The operative question is what is a pattern?  Is it any string of arbitrary length from  long string?  So, for:

A,B,C,D,E,F,G,H

the patterns might be:

A,

B,

A,B

A,B,C

B,C

A,B,C,D

... etc.

In the above, it could be a very large computing problem.
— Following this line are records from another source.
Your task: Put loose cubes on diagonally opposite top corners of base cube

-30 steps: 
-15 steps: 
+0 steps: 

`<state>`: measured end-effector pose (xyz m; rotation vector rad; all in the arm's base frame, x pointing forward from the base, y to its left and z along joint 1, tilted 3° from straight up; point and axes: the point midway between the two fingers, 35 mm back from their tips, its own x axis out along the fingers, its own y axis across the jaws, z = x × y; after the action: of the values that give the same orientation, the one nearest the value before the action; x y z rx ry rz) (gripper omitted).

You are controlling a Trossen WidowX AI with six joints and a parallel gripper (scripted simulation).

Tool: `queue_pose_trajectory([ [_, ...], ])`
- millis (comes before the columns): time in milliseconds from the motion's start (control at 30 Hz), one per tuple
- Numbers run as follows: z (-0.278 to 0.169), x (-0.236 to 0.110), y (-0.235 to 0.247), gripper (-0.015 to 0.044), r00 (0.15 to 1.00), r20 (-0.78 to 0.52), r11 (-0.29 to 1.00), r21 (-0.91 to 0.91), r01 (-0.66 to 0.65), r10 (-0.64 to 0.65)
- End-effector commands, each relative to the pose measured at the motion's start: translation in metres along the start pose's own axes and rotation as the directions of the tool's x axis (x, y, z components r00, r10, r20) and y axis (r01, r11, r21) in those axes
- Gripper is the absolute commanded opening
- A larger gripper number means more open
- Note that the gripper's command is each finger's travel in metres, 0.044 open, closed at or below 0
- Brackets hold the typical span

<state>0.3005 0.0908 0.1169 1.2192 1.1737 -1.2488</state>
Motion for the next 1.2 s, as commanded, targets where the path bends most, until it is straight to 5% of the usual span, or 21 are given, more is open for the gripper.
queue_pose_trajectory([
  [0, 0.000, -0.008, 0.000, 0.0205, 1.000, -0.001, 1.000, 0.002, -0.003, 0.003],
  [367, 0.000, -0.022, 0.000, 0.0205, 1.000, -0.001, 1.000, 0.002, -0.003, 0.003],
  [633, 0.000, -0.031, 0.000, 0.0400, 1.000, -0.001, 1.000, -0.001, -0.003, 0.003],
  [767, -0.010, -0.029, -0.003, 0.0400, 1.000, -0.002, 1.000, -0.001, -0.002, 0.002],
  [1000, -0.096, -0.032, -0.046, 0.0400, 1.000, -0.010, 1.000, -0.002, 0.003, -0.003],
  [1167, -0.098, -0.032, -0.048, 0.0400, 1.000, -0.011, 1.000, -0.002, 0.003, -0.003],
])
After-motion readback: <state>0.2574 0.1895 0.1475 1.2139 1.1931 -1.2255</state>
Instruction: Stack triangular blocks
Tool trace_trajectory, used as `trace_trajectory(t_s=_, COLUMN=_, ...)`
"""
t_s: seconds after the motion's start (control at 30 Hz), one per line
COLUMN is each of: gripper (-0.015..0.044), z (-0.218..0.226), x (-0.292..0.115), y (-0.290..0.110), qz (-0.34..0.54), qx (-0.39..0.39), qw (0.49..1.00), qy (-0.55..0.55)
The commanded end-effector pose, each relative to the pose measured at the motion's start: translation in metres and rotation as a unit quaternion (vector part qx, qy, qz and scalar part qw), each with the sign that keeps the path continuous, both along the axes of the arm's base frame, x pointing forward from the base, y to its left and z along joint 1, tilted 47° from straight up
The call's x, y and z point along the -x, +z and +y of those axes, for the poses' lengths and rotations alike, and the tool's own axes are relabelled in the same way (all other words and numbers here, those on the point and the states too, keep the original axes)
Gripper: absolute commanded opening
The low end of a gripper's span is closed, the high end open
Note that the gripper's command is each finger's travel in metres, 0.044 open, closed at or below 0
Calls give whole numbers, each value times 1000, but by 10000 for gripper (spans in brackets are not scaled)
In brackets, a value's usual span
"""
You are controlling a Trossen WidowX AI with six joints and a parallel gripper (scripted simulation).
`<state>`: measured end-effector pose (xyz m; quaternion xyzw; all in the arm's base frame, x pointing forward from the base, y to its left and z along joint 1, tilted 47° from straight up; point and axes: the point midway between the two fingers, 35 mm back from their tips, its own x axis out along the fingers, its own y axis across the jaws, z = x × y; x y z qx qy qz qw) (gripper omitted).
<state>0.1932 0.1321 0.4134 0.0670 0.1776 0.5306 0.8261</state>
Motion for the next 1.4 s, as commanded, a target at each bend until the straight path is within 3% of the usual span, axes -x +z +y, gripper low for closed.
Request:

Or:  Are the patterns discrete, well defined blocks that can be separated out.  In this case, separate them out in a single, stacked column and use the distribution platform.

Michael Haslam

Solution

I agree with michael that this is an interesting problem. One idea is to expand the error codes over multiple columns (lets say columns A to Z) and perform a missing data pattern (Tables Menu). The pattern may directly be useful for illustrating associations between defect codes, but an additional step could be to apply Multivariate() on the missing pattern. Or even som flavour of the categorial platform.

A jsl example:

//list of all defect codes

def_code_list = {"A", "B", "C", "D", "E", "F", "G", "H", "I", "J", "K", "L", "M", "N", "O",

"P", "Q", "R", "S", "T", "U", "V", "W", "X", "Y", "Z"};

n = N Items( def_code_list );

//–––––––––––––––––––––––

// Example table

nt = New Table( "Defect Codes",

  Add Rows( 200 ),

  New Column( "Widget ID", Numeric, Continuous ),

  New Column( "Defect Codes", Character, Nominal, )

); 

Column( 1 ) << Set Values( Index( 1, N Row( nt ) ) );

//Add random effect codes

For Each Row(

  :Defect Codes = Substitute(

  Char( def_code_list[Random Index( n, Round( Random Exp() + 2, 0 ) )] ),

  "{", "",

  "}", "",

  "\!"", ""

  )

);

//contaminate with some common combinations

:Defect codes[Random Index( 200, 10 )] = "A, B, C";

:Defect codes[Random Index( 200, 20 )] = "M, N, O";

// Expand to multiple columns (and make column list)

collist = {};

For( i = 1, i <= n, i++,

  col = nt << New Column( def_code_list[i], character, nominal );

  Insert Into( collist, col );

);

For Each Row(

  ID_codelist = Words( :Defect Codes[], ", " );

  For( i = 1, i <= N Items( ID_codelist ), i++,

  Column( nt, Loc( def_code_list, ID_codelist[i] )[1] + 2 )[] = ID_codelist[i]

  );

);

//––––––––––––––––––––––––

// Analyze data

// Missing data pattern

mdp = nt << missing data pattern( columns( Eval( collist ) ) );

// Multivariate on missing pattern

mdp << multivariate( columns( Eval( collist ) ), freq( :Count ) );

robot

Community Trekker

Joined:

Feb 27, 2012

Wow!  Very slick.  Thanks for the input.